■ Assignment ■
Write out the whole listing word for word.

■ Dataset content ■
>>>
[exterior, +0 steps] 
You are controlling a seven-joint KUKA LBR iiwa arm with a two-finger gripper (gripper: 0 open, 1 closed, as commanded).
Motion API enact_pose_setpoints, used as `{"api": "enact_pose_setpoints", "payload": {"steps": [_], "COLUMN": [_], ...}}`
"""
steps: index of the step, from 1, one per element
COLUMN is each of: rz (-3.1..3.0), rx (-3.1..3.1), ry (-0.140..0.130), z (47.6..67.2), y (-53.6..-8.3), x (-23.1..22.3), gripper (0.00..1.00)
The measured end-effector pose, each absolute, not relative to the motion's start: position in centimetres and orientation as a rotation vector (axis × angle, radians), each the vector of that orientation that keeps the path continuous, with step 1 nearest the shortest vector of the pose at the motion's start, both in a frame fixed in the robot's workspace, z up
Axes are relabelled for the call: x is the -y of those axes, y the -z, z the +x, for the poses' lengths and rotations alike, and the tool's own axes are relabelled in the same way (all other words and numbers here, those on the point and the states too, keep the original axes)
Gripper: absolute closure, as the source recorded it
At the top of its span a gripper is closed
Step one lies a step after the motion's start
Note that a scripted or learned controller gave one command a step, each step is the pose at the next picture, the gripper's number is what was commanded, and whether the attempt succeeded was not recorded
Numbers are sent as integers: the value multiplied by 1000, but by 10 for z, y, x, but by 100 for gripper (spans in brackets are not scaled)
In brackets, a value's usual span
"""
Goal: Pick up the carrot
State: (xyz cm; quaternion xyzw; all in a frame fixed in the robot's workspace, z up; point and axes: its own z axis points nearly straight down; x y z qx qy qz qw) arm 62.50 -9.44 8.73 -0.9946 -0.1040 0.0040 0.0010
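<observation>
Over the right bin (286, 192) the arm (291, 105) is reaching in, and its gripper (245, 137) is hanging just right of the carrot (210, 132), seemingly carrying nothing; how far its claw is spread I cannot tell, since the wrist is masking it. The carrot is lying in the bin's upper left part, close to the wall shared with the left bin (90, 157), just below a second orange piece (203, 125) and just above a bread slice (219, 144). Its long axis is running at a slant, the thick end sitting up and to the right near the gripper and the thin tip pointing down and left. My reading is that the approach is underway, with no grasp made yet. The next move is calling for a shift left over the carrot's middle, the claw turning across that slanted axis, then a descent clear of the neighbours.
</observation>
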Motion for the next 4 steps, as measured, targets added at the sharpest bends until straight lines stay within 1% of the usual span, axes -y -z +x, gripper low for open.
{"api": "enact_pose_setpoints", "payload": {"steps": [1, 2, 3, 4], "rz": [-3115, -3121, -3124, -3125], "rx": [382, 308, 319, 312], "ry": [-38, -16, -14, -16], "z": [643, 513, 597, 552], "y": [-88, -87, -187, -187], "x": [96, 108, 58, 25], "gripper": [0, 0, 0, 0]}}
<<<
■ Written solution ■
[exterior, +0 steps] 
You are controlling a seven-joint KUKA LBR iiwa arm with a two-finger gripper (gripper: 0 open, 1 closed, as commanded).
Motion API enact_pose_setpoints, used as `{"api": "enact_pose_setpoints", "payload": {"steps": [_], "COLUMN": [_], ...}}`
"""
steps: index of the step, from 1, one per element
COLUMN is each of: rz (-3.1..3.0), rx (-3.1..3.1), ry (-0.140..0.130), z (47.6..67.2), y (-53.6..-8.3), x (-23.1..22.3), gripper (0.00..1.00)
The measured end-effector pose, each absolute, not relative to the motion's start: position in centimetres and orientation as a rotation vector (axis × angle, radians), each the vector of that orientation that keeps the path continuous, with step 1 nearest the shortest vector of the pose at the motion's start, both in a frame fixed in the robot's workspace, z up
Axes are relabelled for the call: x is the -y of those axes, y the -z, z the +x, for the poses' lengths and rotations alike, and the tool's own axes are relabelled in the same way (all other words and numbers here, those on the point and the states too, keep the original axes)
Gripper: absolute closure, as the source recorded it
At the top of its span a gripper is closed
Step one lies a step after the motion's start
Note that a scripted or learned controller gave one command a step, each step is the pose at the next picture, the gripper's number is what was commanded, and whether the attempt succeeded was not recorded
Numbers are sent as integers: the value multiplied by 1000, but by 10 for z, y, x, but by 100 for gripper (spans in brackets are not scaled)
In brackets, a value's usual span
"""
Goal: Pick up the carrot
State: (xyz cm; quaternion xyzw; all in a frame fixed in the robot's workspace, z up; point and axes: its own z axis points nearly straight down; x y z qx qy qz qw) arm 62.50 -9.44 8.73 -0.9946 -0.1040 0.0040 0.0010
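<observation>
Over the right bin (286, 192) the arm (291, 105) is reaching in, and its gripper (245, 137) is hanging just right of the carrot (210, 132), seemingly carrying nothing; how far its claw is spread I cannot tell, since the wrist is masking it. The carrot is lying in the bin's upper left part, close to the wall shared with the left bin (90, 157), just below a second orange piece (203, 125) and just above a bread slice (219, 144). Its long axis is running at a slant, the thick end sitting up and to the right near the gripper and the thin tip pointing down and left. My reading is that the approach is underway, with no grasp made yet. The next move is calling for a shift left over the carrot's middle, the claw turning across that slanted axis, then a descent clear of the neighbours.
</observation>
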Motion for the next 4 steps, as measured, targets added at the sharpest bends until straight lines stay within 1% of the usual span, axes -y -z +x, gripper low for open.
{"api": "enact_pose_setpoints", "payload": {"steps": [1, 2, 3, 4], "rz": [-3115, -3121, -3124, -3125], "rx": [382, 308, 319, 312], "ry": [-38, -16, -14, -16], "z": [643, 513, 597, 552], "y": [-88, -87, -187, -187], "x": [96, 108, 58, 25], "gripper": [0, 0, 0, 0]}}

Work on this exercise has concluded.